Scan the material that follows. Copy every line containing the word "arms".

BEGIN Data excerpt

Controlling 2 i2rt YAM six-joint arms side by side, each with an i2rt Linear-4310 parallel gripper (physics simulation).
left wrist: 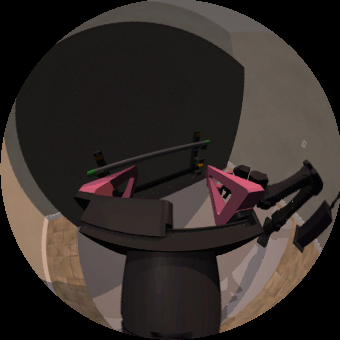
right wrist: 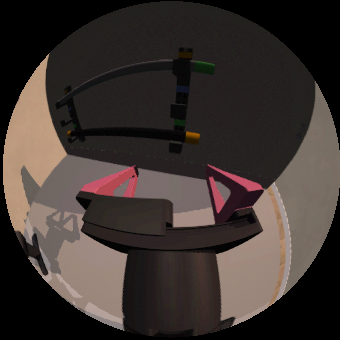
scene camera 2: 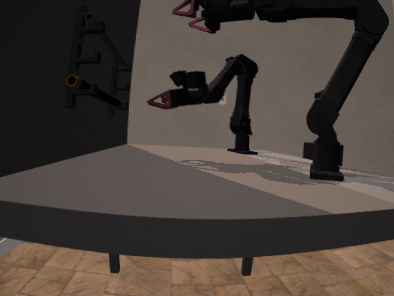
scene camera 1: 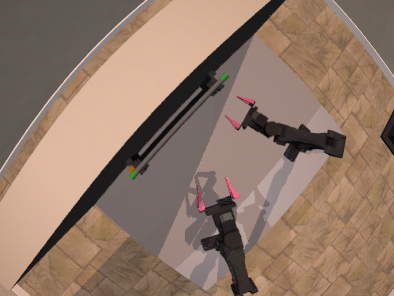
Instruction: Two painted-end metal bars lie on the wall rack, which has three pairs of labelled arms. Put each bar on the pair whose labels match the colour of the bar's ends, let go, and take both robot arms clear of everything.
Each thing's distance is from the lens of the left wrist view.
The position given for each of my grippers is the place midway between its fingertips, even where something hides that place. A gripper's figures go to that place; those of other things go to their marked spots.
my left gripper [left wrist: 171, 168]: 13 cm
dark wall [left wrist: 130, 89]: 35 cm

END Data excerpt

Task answer.
Controlling 2 i2rt YAM six-joint arms side by side, each with an i2rt Linear-4310 parallel gripper (physics simulation).
Instruction: Two painted-end metal bars lie on the wall rack, which has three pairs of labelled arms. Put each bar on the pair whose labels match the colour of the bar's ends, let go, and take both robot arms clear of everything.

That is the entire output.